After this, it is possible to run the first full iteration consisting of step[1-4].py. Finally, this will produce the output file output_ML/predicted_{In_file_label}_newpairs.csv that contains the predicted target_feature for all the available pairs:

conf i j target_feature
... ... ... ...

the dataframe contains only the pairs for which the exact calculation is not available and it is sorted based on the value of target_feature.

The final step of the iteration consists in calculating the exact value of target_feature for the best $K_i$ pairs, which corresponds to the first $K_i$ lines of output_ML/predicted_{In_file_label}_newpairs.csv if the target is a low value of target_feature.

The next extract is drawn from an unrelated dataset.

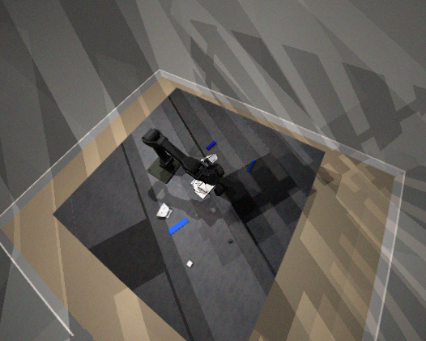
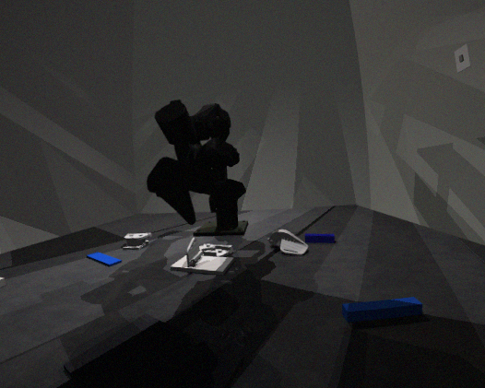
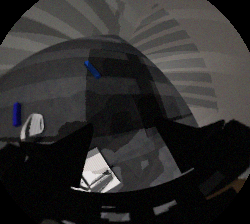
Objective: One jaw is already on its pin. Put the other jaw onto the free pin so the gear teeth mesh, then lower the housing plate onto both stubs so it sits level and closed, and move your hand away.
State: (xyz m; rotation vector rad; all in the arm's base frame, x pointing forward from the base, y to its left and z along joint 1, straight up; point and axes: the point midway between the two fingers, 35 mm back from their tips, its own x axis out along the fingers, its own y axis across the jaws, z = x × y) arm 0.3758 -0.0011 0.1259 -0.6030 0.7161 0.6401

You can reiterate this procedure as many times as you want and add new input pairs at any iteration.
In the paper, I discuss some criteria to decide the value of $K_0$, the number of iterations and the stopping criterion.


Reproduce TLS results

In order to reproduce the TLS result, I have provided the following Zenodo directory. This directory contains the dataframes QS_T{0062,007,0092}.feather corresponding to the pairs that have been used for the TLS analysis with all their relevant features, at the three temperatures. In combination with the exact_calculations/*/*.csv containing the results of the NEB calculations (provided in this repository), the TLS data can be processed using the pipeline discussed above to reproduce all the findings reported in the paper.

Finally, in the directory TLS_pairs_Khomenko_et_al_2020 I report the data corresponding to the smaller set of TLS pairs identified in Khomenko et al. PRL 124.22 (2020): 225901.